Somewhere beyond the sound of splintering ice and the streetcar traffic in San Diego, there’s a noise, burrowing into my head. It’s sweet and melodious, like a harp gently played, but there’s treachery in its tune. I try to block it out, try to keep listening to the enchanting young lady on the trolley who is telling me about a Jamaican folk art revival, but the music from the harp swells to the point where normal conversation is futile. What is this, some sort of downtown Baroque street rave? No – I recognize the tune now: it’s…the alarm on my phone. It’s 11:45 p.m., Chilean Summer Time, and I’ve got 15 minutes to get up, feed myself and report for my shift.
The sound of the ice these past two days has been different. I’d gotten used to what it sounds like when we’re moving through pancake ice (someone swirling water around a tub) and pack ice (heavy rain shower on the roof), but some time early yesterday morning I popped out of my coding reverie and thought “Hmm, that’s new…” The sound was that of car tires slipping on snow, and the accompanying gentle ricochets as it rebounded off grooves in the road cut by other vehicles.
We were…. we were breaking ice. Whoosh – I was five flights up, camera in hand faster than you could um, recite the preamble to the Constitution.

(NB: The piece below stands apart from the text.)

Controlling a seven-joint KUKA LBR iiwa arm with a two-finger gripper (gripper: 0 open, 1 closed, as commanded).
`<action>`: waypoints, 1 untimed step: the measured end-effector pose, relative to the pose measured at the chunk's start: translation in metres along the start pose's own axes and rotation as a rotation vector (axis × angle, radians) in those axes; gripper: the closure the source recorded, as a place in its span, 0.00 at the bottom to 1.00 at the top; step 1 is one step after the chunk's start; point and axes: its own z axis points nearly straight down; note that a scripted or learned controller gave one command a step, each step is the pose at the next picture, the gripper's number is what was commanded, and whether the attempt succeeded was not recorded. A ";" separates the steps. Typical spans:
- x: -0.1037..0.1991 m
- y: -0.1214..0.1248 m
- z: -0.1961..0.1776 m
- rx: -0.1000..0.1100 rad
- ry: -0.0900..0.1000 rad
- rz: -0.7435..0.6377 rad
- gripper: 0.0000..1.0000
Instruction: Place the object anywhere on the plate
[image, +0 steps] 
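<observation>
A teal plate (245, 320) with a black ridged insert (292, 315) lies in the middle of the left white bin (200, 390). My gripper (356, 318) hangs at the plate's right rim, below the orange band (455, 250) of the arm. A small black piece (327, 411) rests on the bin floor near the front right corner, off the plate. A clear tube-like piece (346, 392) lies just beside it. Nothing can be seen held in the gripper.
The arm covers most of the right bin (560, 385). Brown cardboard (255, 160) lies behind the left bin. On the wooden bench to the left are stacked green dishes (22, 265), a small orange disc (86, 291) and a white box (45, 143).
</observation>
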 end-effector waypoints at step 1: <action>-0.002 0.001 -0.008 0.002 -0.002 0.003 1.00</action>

So here’s the thing: those inscrutable letters at the front of the ship’s name – the RV/IB Nathaniel B. Palmer – stand for “Research Vessel/Ice Breaker”. While we’ve been doing a lot of research these past couple of weeks, we haven’t been doing a lot of ice breaking. None, in fact. In spite of appearances, we’ve just been “pushing ice”, shoving our way through loose pack ice and pancake.

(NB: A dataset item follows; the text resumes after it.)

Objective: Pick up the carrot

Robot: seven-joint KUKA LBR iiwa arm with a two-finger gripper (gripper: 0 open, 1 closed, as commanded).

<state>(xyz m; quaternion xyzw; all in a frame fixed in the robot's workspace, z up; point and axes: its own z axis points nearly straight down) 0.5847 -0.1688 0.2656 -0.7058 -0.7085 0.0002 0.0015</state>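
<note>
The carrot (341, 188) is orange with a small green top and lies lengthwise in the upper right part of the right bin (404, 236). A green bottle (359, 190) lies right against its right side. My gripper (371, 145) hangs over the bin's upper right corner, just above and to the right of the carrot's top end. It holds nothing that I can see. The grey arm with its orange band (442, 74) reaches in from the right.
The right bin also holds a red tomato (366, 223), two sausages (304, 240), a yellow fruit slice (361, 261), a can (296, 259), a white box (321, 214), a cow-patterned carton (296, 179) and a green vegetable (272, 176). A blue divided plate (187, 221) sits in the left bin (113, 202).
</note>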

Now, though? Heading south in the lee of the Shetlands toward the Wedell Sea, we’d finally encountered real ice that needed a bit of oomph breaking.
It was full dark on the bridge when I got there, with Chief Mate Chris at the helm.
“We’re breaking ice?”
“We’re breaking ice.” I couldn’t see his face, but I could tell from his voice that he was grinning.

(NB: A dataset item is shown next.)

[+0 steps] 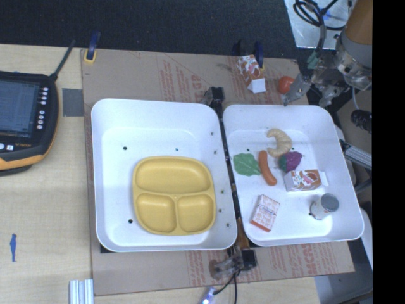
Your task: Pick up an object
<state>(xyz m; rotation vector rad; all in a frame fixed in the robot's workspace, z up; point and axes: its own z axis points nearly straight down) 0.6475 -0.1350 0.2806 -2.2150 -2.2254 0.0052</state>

Breaking ice isn’t particularly good for doing science – it takes much longer to get anywhere, and we need open water to drop CTDs and pull nets. But it seems to be a challenge the mates enjoy. In the ice, Chris tells me, you can’t just push your way through: the ice is always telling you where to go, and you have to learn to listen.
I watched as he backed us up a little then, sweeping the spotlight through the darkness, looking for leads or cracks in the sheet that our push opened up. There – about 20 degrees to port. Engines forward and we picked up speed, 15 million pounds of diesel and steel bouncing off the sides of the channel we’d cut. Our bow hit the crack on center and split it wide open, a dark gash in the icescape, beckoning us to follow where it led. It was a good opening – we probably made it another quarter mile before we settled in a jumble of mixed-year ice that sucked away our momentum. Chris backed us up, and swept the spotlight looking for the next lead, and pressed forward again. The ice, he said, isn’t something you force yourself through – it’s a puzzle, asking to be solved.
I watched for probably a half hour (yeah, I was on shift, but it was slow downstairs) before I realized there were stars out, and excused myself to the deck behind the bridge. The sky was alive with unfamiliar constellations – all I could pick out was the Southern Cross high overhead and Orion doing a handstand on the horizon. The moon? Oh, I’d just missed the moon, Chris told me – was beautiful earlier, but now there was just a faint glow behind the clouds to the west. It was still breaktaking. And to the east, just a faintest glow of orange on the horizon; oh yes, this was going to be a good one.
By the time the sun did come up, word had spread and it was practically a party out on the bow. To the east we had sea ice and a sky on fire; to the west, the evocatively-named (not!) Clarence Island, rising well over a mile out of the sea in windswept majesty.
Yes, we all had work to do, but this was special – even the old-timers were out snapping pictures. And when first light hit the island it came alive in watercolor streaks for which pictures can do no justice. Yeah, today may be rough, but yesterday? Totally worth it.